Así es como la posverdad se configura como un discurso en el que las inexplicables derrotas electorales se toman como aberrantes casos de populismo, en los que las masas ignorantes favorecen la opción menos pensada al haberse dejado manipular por argumentos mentirosos, o como dicen que sucedió en Colombia, por haberse dejado llevar por una “emberracada” generlizada. El progresismo nos intenta vender de este modo el abandono de la verdad a nivel político, como si eso no fuera connatural a la Democracia Liberal, o como si la izquierda democrática no llevase siglos acudiendo a la guerra psicológica, al binomio miedo-simpatía para imponer su agenda de revolución social.

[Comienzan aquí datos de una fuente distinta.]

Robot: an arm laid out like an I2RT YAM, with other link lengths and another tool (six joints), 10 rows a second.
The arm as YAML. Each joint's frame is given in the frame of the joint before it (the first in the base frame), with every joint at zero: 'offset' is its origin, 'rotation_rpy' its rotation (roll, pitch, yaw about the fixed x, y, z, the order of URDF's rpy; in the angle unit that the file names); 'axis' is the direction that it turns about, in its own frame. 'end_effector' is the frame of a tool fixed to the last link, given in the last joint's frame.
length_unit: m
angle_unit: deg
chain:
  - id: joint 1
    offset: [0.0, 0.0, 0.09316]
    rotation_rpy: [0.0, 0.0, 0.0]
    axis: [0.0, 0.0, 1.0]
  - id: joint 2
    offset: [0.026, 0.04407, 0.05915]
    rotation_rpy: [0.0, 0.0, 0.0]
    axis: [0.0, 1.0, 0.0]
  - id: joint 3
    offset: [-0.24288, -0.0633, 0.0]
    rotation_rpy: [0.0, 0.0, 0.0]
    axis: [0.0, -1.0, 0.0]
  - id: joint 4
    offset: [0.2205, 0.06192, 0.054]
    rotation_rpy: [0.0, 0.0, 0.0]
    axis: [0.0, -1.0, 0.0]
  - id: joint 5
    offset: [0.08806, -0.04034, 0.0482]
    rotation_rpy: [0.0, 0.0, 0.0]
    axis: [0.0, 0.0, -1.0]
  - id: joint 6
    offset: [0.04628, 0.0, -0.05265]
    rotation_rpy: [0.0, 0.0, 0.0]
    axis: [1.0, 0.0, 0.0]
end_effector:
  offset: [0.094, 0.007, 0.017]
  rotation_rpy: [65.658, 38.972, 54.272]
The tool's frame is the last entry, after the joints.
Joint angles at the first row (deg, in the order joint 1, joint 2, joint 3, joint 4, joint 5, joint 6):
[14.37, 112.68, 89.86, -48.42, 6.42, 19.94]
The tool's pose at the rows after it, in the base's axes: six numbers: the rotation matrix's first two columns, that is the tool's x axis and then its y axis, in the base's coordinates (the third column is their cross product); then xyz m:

Sin embargo, por más ridículo que parezca este intento desesperado del progresismo por deslegitimar los resultados electorales contrarios, por los menos en Colombia, la apelación a la rabia y el discurso de la “posverdad” han rendido sus frutos. Basta ver la argumentación de la Magistrada Lucy Bermúdez en la decisión del Consejo de Estado que ordena implementar los acuerdos por medio del “fast track”. Según la Magistrada la campaña del NO estuvo basada en engaños y apelación a las emociones, definiéndola como “violencia psicológica”, de lo que se vale para invalidar la elección. Esto nos muestra el verdadero rumbo del discurso de la “posverdad”: la imposición de “verdades” como decisión política.
Si quisiéramos rastrear honestamente cuándo la Verdad dejó de ser el centro del debate político, sería necesario remontarnos a la reforma luterana y su principio del “libre examen” según el cual cada individuo puede interpretar la escritura a nivel subjetivo. Esta doctrina protestante, raíz del relativismo, se tradujo al campo político en la Revolución Francesa con la institución de los “Derechos del Hombre y del Ciudadano”, específicamente la Libertad de Conciencia y la Libertad de Religión, definidas por sus proponentes como el derecho de decidir autónomamente el bien y el mal, y en qué creer. Por eso, eminentes teóricos de la democracia liberal, como Hans Kelsen, defendían que la democracia fracasaría si llegase a concluir verdades.
Para colmo de la “posverdad”, el discurso del “pluralismo”. El progresismo “pluralista” defendiendo el “respeto por la diversidad”, es decir, la convivencia liberal de “verdades”particulares, subjetivas, e incluso opuestas. ¿Qué otro teórico de la “posverdad”, más que Michel Foucault? Foucault, precursor de la Ideología de Género, argumentaba que la verdad no era más que un subproducto del poder. Así, el progresismo nos ha conducido al paroxismo de la “posverdad”: El Estado obligando a los ciudadanos a creer que un hombre trasvestido es una mujer, que dos hombres son familia, y que dos niños gestados en vientre de alquiler son sus “hijos biológicos”.
En conclusión, lo que los medios escandalizados llaman “posverdad”, no es más que la angustia ante la pérdida del monopolio sobre la razón pública. La gente se ha hartado de la imposición política y mediática de discursos ideológicos y ha optado por canales de comunicación alternos, tal vez no del todo independientes, tal vez no infalibles, pero al menos desligados del establisment político, y sin duda alguna más coherentes con la realidad cotidiana en que viven los ciudadanos y su estructura moral.